Task to complete
Every single record needs to be restated word for word.

==================================================

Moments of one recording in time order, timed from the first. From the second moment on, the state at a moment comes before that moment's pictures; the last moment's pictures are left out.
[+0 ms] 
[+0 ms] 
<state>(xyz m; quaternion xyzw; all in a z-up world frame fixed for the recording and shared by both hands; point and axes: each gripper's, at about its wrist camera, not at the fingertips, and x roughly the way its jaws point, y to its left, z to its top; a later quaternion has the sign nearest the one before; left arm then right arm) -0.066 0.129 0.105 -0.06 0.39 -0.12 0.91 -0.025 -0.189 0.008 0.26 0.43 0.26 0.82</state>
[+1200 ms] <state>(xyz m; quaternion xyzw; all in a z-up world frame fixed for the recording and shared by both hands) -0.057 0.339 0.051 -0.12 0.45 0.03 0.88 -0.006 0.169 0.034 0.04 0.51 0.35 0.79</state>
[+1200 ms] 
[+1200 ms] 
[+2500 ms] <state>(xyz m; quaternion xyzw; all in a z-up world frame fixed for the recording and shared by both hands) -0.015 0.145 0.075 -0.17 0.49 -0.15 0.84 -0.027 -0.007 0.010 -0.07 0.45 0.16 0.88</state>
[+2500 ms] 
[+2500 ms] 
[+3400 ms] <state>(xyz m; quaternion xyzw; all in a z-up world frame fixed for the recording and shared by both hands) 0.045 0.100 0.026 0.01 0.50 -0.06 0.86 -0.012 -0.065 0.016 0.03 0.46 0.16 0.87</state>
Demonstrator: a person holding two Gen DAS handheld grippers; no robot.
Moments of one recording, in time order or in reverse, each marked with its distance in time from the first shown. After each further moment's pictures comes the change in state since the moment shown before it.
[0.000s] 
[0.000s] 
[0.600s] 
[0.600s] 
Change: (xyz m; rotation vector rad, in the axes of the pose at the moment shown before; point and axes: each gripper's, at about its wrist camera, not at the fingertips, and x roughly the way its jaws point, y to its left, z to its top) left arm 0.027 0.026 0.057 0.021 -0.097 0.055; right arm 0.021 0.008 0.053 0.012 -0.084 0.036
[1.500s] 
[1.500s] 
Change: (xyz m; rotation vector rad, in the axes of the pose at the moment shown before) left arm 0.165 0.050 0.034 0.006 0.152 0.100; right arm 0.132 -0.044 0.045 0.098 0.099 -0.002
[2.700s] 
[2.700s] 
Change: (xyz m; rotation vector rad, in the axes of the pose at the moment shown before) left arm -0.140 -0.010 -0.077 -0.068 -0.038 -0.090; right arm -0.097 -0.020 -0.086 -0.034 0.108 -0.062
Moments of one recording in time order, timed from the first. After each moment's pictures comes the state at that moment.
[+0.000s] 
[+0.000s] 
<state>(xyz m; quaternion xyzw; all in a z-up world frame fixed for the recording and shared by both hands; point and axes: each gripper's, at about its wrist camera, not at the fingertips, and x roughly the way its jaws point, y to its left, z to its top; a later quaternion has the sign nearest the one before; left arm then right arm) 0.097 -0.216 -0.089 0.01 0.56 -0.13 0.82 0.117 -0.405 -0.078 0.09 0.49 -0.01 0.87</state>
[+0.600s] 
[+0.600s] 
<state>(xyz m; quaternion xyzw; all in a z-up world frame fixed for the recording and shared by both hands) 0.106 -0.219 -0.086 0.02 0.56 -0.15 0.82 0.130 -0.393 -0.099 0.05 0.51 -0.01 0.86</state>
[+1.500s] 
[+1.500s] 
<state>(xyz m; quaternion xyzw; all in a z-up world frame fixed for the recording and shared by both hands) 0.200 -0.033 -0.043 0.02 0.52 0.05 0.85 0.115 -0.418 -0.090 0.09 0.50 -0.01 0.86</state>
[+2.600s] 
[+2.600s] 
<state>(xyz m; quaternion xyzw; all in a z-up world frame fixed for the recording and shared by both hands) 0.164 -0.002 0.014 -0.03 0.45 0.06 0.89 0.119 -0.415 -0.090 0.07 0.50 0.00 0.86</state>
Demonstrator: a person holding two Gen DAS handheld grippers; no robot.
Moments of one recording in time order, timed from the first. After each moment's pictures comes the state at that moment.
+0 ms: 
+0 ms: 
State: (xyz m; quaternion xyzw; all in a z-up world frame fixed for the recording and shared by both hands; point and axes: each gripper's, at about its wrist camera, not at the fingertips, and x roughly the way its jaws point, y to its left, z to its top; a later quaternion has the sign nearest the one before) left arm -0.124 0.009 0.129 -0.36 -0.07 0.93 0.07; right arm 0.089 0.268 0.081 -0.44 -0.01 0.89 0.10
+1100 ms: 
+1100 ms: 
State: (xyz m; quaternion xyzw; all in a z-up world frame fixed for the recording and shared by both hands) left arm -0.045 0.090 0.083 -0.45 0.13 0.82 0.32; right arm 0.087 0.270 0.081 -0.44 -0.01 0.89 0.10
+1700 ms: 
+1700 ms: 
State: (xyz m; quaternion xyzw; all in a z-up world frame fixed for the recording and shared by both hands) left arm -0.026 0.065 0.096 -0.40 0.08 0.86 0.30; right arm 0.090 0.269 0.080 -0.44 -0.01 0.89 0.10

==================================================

Problem solution
Moments of one recording in time order, timed from the first. From the second moment on, the state at a moment comes before that moment's pictures; the last moment's pictures are left out.
[+0 ms] 
[+0 ms] 
<state>(xyz m; quaternion xyzw; all in a z-up world frame fixed for the recording and shared by both hands; point and axes: each gripper's, at about its wrist camera, not at the fingertips, and x roughly the way its jaws point, y to its left, z to its top; a later quaternion has the sign nearest the one before; left arm then right arm) -0.066 0.129 0.105 -0.06 0.39 -0.12 0.91 -0.025 -0.189 0.008 0.26 0.43 0.26 0.82</state>
[+1200 ms] <state>(xyz m; quaternion xyzw; all in a z-up world frame fixed for the recording and shared by both hands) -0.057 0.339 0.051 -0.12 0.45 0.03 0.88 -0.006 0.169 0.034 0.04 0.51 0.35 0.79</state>
[+1200 ms] 
[+1200 ms] 
[+2500 ms] <state>(xyz m; quaternion xyzw; all in a z-up world frame fixed for the recording and shared by both hands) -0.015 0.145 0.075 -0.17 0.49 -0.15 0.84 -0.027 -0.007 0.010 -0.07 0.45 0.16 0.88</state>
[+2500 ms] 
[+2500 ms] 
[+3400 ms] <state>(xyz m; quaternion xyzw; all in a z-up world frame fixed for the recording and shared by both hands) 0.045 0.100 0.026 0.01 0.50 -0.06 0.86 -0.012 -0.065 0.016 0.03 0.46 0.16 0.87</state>
Demonstrator: a person holding two Gen DAS handheld grippers; no robot.
Moments of one recording, in time order or in reverse, each marked with its distance in time from the first shown. After each further moment's pictures comes the change in state since the moment shown before it.
[0.000s] 
[0.000s] 
[0.600s] 
[0.600s] 
Change: (xyz m; rotation vector rad, in the axes of the pose at the moment shown before; point and axes: each gripper's, at about its wrist camera, not at the fingertips, and x roughly the way its jaws point, y to its left, z to its top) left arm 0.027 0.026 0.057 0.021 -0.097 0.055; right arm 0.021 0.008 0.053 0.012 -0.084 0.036
[1.500s] 
[1.500s] 
Change: (xyz m; rotation vector rad, in the axes of the pose at the moment shown before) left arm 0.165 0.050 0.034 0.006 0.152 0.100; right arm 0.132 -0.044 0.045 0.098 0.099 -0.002
[2.700s] 
[2.700s] 
Change: (xyz m; rotation vector rad, in the axes of the pose at the moment shown before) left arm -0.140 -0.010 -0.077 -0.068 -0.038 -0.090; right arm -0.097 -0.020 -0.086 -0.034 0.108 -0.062
Moments of one recording in time order, timed from the first. After each moment's pictures comes the state at that moment.
[+0.000s] 
[+0.000s] 
<state>(xyz m; quaternion xyzw; all in a z-up world frame fixed for the recording and shared by both hands; point and axes: each gripper's, at about its wrist camera, not at the fingertips, and x roughly the way its jaws point, y to its left, z to its top; a later quaternion has the sign nearest the one before; left arm then right arm) 0.097 -0.216 -0.089 0.01 0.56 -0.13 0.82 0.117 -0.405 -0.078 0.09 0.49 -0.01 0.87</state>
[+0.600s] 
[+0.600s] 
<state>(xyz m; quaternion xyzw; all in a z-up world frame fixed for the recording and shared by both hands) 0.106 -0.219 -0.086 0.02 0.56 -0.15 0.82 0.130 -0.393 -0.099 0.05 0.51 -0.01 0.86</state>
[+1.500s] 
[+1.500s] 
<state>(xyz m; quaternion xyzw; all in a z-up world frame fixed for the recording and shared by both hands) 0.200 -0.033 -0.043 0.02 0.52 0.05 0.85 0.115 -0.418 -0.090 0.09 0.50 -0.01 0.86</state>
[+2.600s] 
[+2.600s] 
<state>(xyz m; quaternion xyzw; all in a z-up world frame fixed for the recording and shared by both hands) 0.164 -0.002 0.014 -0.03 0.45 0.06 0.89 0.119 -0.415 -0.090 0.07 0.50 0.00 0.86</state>
Demonstrator: a person holding two Gen DAS handheld grippers; no robot.
Moments of one recording in time order, timed from the first. After each moment's pictures comes the state at that moment.
+0 ms: 
+0 ms: 
State: (xyz m; quaternion xyzw; all in a z-up world frame fixed for the recording and shared by both hands; point and axes: each gripper's, at about its wrist camera, not at the fingertips, and x roughly the way its jaws point, y to its left, z to its top; a later quaternion has the sign nearest the one before) left arm -0.124 0.009 0.129 -0.36 -0.07 0.93 0.07; right arm 0.089 0.268 0.081 -0.44 -0.01 0.89 0.10
+1100 ms: 
+1100 ms: 
State: (xyz m; quaternion xyzw; all in a z-up world frame fixed for the recording and shared by both hands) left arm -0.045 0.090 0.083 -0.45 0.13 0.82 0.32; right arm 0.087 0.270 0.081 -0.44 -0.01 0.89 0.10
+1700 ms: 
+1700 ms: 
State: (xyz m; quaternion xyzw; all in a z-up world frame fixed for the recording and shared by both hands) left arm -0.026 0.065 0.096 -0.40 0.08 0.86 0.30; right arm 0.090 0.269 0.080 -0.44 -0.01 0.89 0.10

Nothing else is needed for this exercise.